• REQUIRED WORK
Could you copy the records below exactly, leaving out any pictures they include?

• DATA
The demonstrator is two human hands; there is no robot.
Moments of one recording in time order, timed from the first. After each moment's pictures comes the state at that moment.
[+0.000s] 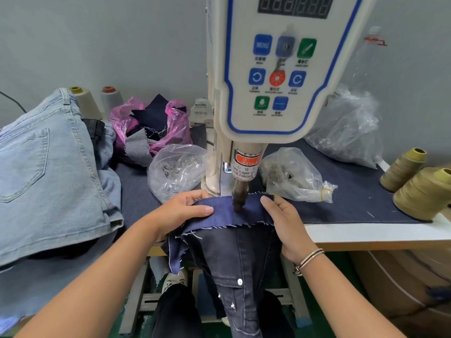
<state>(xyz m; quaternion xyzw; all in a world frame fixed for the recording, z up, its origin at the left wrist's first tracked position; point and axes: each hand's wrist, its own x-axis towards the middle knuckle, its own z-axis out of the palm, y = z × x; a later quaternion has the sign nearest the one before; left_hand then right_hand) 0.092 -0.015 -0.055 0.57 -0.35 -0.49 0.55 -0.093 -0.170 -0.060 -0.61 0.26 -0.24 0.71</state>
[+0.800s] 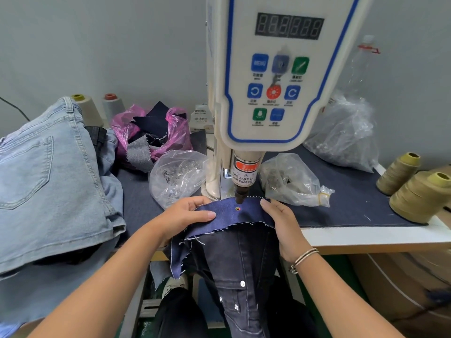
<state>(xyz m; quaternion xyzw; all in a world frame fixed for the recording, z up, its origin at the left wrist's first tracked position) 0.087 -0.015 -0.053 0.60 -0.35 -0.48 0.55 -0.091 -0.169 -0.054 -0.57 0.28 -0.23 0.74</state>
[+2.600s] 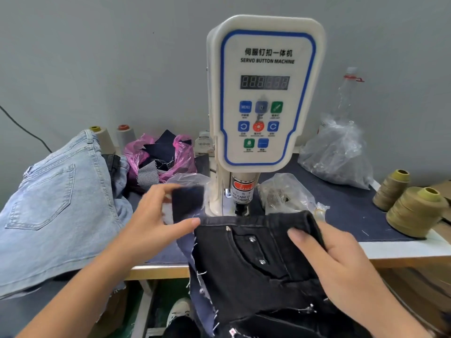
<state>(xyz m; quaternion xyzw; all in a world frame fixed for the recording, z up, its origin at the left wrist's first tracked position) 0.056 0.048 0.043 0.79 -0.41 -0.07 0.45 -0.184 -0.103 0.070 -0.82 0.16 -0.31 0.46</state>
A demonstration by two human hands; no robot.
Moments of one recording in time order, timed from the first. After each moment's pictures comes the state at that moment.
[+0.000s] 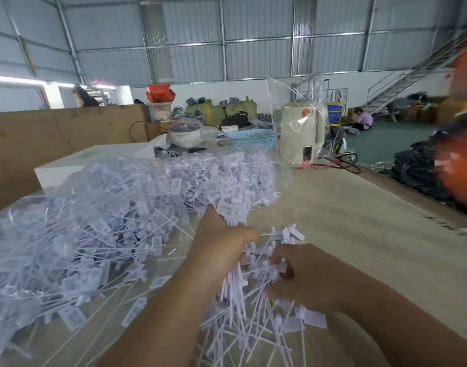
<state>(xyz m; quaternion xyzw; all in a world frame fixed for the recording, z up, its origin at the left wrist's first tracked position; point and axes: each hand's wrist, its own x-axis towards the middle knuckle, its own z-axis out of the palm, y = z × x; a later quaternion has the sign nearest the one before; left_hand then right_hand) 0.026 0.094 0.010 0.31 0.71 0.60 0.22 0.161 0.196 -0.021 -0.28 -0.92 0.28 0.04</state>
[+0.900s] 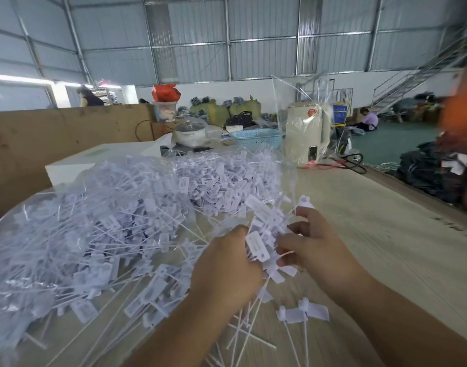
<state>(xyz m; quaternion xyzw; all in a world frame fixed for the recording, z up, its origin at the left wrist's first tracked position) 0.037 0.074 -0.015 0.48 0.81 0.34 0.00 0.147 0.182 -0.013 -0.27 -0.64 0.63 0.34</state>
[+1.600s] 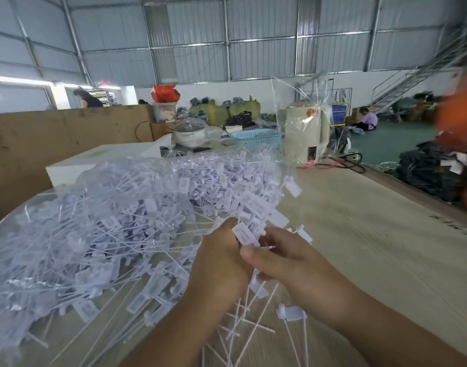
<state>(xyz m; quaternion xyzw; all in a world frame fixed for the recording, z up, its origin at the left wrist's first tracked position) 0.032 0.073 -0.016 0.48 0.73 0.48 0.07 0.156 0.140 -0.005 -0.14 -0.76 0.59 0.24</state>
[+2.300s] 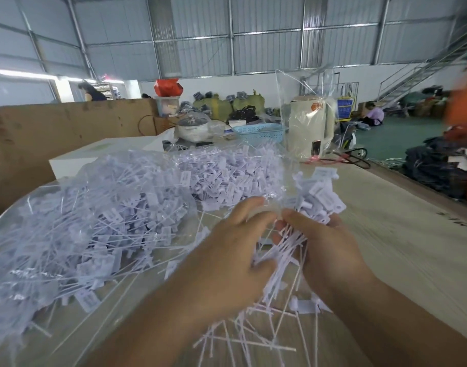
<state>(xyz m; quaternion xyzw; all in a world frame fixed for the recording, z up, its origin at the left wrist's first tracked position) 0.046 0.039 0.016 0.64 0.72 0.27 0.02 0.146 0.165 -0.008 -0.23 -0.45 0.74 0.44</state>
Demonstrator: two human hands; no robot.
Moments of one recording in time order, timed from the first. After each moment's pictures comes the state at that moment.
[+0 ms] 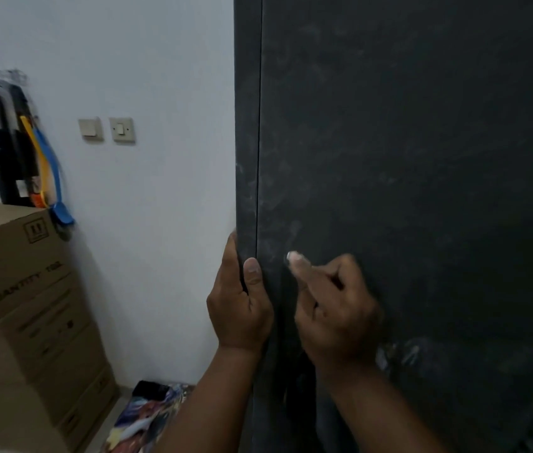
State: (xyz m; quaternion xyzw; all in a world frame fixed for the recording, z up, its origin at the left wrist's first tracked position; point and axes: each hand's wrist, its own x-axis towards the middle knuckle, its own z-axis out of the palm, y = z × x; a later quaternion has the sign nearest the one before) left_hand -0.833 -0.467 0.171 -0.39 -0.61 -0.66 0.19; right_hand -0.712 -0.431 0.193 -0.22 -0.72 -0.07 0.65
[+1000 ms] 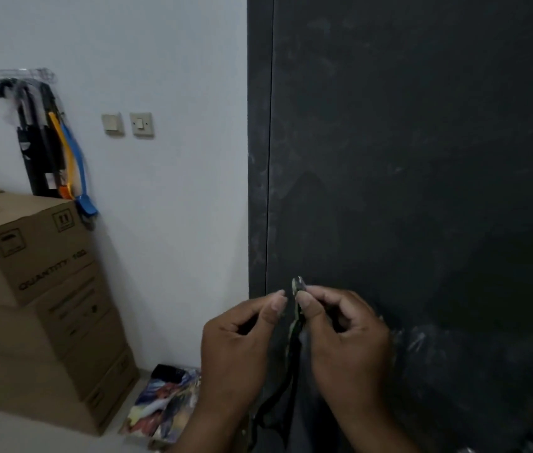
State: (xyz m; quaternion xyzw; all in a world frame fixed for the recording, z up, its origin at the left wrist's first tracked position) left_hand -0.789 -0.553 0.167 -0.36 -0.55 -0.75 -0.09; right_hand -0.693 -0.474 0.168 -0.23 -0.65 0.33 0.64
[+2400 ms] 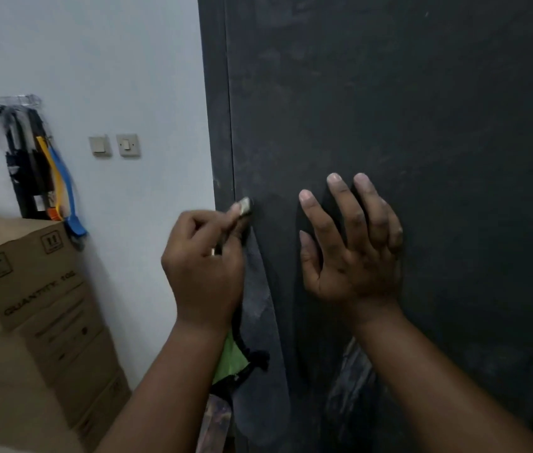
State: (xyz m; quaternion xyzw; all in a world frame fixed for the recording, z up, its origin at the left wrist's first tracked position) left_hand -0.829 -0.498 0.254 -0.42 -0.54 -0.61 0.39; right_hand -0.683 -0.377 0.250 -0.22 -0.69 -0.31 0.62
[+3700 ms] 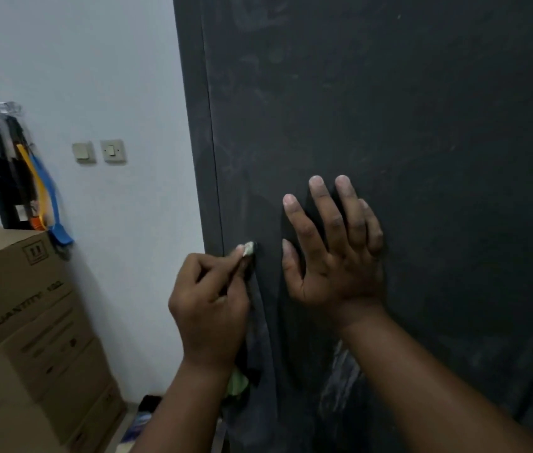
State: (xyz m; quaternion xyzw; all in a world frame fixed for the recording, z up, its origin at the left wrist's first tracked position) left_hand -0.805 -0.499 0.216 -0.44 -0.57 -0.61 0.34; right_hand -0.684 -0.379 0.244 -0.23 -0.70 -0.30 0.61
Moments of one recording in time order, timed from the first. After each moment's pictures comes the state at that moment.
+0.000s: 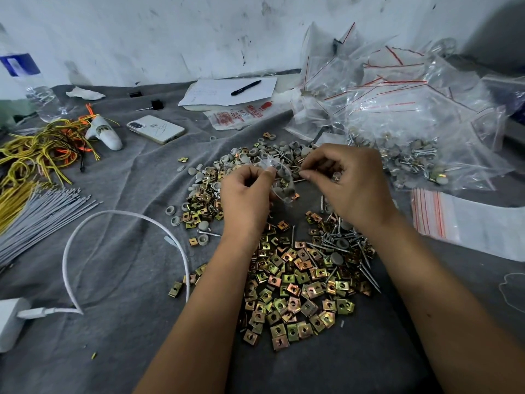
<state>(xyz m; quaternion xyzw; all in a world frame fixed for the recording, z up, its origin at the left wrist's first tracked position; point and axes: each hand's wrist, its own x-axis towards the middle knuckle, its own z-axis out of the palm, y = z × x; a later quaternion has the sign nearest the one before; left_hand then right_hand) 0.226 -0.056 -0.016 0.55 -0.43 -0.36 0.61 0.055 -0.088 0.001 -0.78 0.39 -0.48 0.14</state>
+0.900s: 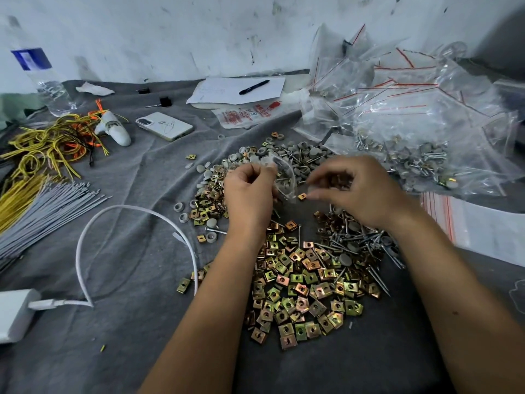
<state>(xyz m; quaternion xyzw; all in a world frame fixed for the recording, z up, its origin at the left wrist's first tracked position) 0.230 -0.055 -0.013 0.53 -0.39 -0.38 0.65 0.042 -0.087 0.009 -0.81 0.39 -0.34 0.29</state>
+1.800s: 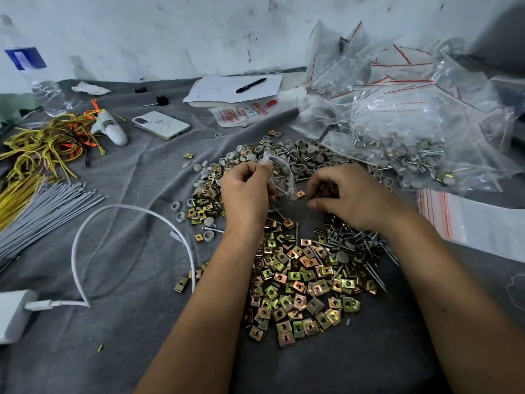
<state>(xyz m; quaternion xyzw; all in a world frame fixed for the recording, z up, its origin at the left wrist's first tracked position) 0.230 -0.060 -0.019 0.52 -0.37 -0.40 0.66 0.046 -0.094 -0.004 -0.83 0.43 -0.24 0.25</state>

• RESPONSE AREA
The demonstrator is two human hands; there is no robot.
Moments of one recording in time order, timed from the first. After each moment's pictures comes the state at that moment.
[+0.000s] 
<state>(xyz m; quaternion xyzw; all in a world frame fixed for the recording, z up, its origin at the left wrist's first tracked position; point and axes: each hand's wrist, its own x-axis towards the middle knuckle, its own z-axis out of the palm, y = z × x; a later quaternion has the sign nearest the one before; left_hand then right_hand) 0.092 -0.015 -0.055 0.57 -0.35 -0.49 0.55 -0.093 -0.170 -0.060 -0.61 0.26 -0.24 0.71</state>
[+0.800s] 
<state>(xyz m; quaternion xyzw; all in a world frame fixed for the recording, z up, its origin at the left wrist's first tracked position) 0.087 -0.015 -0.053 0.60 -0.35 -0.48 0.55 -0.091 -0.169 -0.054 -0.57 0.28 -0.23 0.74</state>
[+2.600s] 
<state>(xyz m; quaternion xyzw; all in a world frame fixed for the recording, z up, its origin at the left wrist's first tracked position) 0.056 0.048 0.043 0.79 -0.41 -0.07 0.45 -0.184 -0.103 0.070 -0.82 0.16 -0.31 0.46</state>
A demonstration by two human hands; no robot.
Moments of one recording in time order, timed from the first. After each moment's pictures comes the state at that moment.
[+0.000s] 
<state>(xyz m; quaternion xyzw; all in a world frame fixed for the recording, z up, its origin at the left wrist's first tracked position; point and axes: each hand's wrist, its own x-axis towards the middle knuckle, its own z-axis out of the palm, y = z × x; a later quaternion has the sign nearest the one before; left_hand then right_hand) 0.026 0.094 0.010 0.31 0.71 0.60 0.22 0.161 0.196 -0.021 -0.28 -0.92 0.28 0.04</state>
[+0.900s] 
<state>(xyz m; quaternion xyzw; all in a world frame fixed for the recording, z up, its origin at the left wrist's first tracked position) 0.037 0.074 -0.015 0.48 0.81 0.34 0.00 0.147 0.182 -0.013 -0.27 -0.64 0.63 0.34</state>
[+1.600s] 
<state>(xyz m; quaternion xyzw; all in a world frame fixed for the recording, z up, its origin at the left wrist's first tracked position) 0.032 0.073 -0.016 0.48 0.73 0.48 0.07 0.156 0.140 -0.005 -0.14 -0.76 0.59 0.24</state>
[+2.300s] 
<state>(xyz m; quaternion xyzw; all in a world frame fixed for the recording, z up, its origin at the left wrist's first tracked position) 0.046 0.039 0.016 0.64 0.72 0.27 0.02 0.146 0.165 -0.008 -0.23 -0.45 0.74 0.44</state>
Demonstrator: two human hands; no robot.
Moments of one recording in time order, timed from the first. After each moment's pictures comes the state at that moment.
[+0 ms] 
State: (xyz m; quaternion xyzw; all in a world frame fixed for the recording, z up, its origin at the left wrist's first tracked position; point and axes: each hand's wrist, its own x-axis towards the middle knuckle, its own z-axis out of the palm, y = z × x; a later quaternion has the sign nearest the one before) left_hand -0.833 -0.467 0.171 -0.39 -0.61 -0.66 0.19; right_hand -0.712 -0.431 0.193 -0.22 -0.72 -0.07 0.65
[+1000 ms] 
State: (xyz m; quaternion xyzw; all in a world frame fixed for the recording, z up, its origin at the left wrist's first tracked position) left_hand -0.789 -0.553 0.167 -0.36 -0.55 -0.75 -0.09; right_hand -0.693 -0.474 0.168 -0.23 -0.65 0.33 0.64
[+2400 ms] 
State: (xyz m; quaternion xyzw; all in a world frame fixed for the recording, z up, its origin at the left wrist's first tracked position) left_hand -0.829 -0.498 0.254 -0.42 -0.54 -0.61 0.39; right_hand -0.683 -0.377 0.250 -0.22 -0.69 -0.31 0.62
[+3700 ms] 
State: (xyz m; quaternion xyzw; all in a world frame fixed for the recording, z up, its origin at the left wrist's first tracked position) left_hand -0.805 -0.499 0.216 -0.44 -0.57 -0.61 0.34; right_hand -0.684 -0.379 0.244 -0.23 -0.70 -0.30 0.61
Moments of one recording in time order, timed from the first. After each moment's pictures comes the state at that moment.
+0.000s: 
<state>(xyz m; quaternion xyzw; all in a world frame fixed for the recording, z up, its origin at the left wrist's first tracked position; point and axes: each hand's wrist, its own x-axis towards the middle knuckle, its own z-axis out of the palm, y = z × x; a later quaternion has the sign nearest the one before; left_hand then right_hand) 0.226 -0.056 -0.016 0.55 -0.43 -0.36 0.61 0.055 -0.088 0.001 -0.78 0.39 -0.48 0.14</state>
+0.900s: 
<state>(xyz m; quaternion xyzw; all in a world frame fixed for the recording, z up, its origin at the left wrist's first tracked position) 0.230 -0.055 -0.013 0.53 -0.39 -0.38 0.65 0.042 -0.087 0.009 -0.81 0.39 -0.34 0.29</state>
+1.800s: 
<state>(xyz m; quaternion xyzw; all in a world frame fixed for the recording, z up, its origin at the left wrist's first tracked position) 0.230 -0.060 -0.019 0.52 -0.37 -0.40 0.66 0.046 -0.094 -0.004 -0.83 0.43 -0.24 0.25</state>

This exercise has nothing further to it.